The acne is a multifactorial skin disease and sometimes the antimicrobial therapy is not enough for the improvement of the patient. In this case the clinical picture was notably improved with the therapy chosen: fusidic acid (topical and oral) and decolonization with nasal mupirocin. Notably, the patient had been previously treated with tetracycline when a severe folliculitis on his face was detected. It is possible that another microorganism could have caused the infection, after which a superinfection by MRSA ST398 t1451 happened, being stimulated by the tetracycline treatment. The MRSA strains isolated from the lesions after this treatment showed resistance to this antibiotic. The strains presented two different tetracycline resistance genes, tetK, and tetM. The tetK gene confers resistance to tetracycline but not to minocycline; tetM gene confers resistance to all antibiotics of the tetracycline group (Schmitz et al. 2001). The combination of these genes has been previously reported and has been shown to be more commonly found in MRSA strains than in methicillin-resistent s. aureus strains (Schmitz et al. 2001).
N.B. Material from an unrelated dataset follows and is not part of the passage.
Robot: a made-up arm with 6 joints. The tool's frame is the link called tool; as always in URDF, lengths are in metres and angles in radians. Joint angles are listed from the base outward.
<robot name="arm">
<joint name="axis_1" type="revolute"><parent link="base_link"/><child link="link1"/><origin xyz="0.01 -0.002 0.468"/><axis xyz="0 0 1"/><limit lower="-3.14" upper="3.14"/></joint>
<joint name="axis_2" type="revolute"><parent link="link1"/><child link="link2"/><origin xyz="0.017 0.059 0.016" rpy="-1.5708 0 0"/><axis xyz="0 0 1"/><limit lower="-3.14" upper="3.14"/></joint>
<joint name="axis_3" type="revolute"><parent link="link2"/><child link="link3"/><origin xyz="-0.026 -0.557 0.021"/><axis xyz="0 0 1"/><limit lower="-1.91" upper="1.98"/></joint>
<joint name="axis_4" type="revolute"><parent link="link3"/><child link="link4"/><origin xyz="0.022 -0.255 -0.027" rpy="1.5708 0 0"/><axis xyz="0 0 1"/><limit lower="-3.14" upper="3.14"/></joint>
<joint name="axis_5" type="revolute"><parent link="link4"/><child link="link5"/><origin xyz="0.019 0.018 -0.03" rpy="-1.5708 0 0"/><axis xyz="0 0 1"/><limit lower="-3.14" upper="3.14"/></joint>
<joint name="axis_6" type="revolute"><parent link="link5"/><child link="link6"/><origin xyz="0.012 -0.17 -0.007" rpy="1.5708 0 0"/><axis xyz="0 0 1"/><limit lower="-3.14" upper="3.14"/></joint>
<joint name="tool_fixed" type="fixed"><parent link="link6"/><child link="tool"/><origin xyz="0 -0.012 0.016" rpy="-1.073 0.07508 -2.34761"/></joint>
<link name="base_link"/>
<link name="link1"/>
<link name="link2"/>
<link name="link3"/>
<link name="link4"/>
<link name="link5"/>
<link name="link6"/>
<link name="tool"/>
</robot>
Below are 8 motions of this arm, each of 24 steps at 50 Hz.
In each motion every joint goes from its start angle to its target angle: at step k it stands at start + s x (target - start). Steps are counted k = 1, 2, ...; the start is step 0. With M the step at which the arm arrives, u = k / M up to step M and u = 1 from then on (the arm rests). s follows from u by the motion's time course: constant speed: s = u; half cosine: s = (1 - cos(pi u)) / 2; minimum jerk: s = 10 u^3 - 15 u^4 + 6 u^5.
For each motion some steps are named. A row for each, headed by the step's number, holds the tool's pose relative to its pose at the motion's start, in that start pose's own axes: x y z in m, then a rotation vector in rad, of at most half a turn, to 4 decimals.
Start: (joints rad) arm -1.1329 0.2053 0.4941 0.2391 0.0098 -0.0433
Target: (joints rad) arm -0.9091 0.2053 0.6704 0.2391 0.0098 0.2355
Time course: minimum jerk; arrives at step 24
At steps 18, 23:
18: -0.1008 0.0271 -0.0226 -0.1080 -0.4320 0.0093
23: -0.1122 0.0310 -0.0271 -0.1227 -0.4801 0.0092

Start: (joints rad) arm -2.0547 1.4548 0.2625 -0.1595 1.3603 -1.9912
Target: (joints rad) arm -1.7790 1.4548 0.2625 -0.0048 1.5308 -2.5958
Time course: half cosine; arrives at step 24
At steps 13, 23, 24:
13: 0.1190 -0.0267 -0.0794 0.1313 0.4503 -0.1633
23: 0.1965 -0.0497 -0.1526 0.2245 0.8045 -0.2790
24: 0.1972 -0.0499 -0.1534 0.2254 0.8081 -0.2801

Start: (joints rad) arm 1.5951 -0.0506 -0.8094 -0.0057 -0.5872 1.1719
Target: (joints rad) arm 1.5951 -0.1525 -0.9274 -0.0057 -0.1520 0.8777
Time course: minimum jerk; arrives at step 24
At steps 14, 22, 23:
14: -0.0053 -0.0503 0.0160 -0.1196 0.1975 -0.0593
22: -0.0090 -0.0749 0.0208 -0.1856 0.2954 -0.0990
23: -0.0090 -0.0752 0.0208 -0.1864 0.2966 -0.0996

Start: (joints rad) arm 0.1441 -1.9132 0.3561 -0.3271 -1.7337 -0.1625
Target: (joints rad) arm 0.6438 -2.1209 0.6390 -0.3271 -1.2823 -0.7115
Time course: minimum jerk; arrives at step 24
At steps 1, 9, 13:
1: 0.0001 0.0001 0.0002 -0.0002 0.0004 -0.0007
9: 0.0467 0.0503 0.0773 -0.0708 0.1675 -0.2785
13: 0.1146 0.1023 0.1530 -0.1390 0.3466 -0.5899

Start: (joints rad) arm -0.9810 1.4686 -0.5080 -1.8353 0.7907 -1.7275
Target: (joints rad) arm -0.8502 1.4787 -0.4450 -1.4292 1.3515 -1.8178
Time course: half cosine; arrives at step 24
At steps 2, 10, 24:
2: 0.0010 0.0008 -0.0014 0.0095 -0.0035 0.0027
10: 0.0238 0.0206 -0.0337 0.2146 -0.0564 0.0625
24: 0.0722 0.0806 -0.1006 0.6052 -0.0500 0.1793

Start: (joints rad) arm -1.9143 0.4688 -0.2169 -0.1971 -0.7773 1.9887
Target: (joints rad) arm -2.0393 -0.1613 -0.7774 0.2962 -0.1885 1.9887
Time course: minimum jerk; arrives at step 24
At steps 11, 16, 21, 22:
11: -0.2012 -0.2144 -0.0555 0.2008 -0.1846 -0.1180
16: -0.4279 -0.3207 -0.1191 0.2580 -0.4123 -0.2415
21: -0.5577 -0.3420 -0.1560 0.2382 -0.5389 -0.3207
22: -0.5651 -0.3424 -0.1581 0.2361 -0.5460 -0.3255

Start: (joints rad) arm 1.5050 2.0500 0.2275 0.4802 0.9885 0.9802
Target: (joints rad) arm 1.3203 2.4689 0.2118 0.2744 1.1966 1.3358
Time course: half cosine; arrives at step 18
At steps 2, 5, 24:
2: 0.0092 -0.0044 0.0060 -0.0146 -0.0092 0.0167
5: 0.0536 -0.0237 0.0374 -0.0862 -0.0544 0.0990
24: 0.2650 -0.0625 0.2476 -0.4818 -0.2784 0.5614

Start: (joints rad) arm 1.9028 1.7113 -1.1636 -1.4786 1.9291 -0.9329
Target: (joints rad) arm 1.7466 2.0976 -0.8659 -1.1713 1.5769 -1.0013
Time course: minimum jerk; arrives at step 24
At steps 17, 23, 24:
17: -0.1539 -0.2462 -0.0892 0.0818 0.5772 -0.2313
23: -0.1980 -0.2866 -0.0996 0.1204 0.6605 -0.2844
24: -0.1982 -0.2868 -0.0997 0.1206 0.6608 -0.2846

All our MRSA strains were resistant to macrolides and clindamycin and they harbored the ermC gene. The ermA and ermC genes are the most prevalent MLS_B resistance genes detected in S. aureus. High prevalence of ermC gene among MRSA ST398 has also been found in other studies (Denis et al. 2009).

In summary, MRSA ST398-t1451 has been associated with severe folliculitis lesions, and strains with identical phenotypic and genotypic characteristics and with closely related PFGE profiles have been identified in nasal swabs of the patient and of his brother, and in nasal swabs of all the studied pigs of the farm. These results suggest the animal-to-human transmission of MRSA ST398 strains and indicate the capacity of spread of this microorganism among individuals with close contact with these MRSA-colonized animals.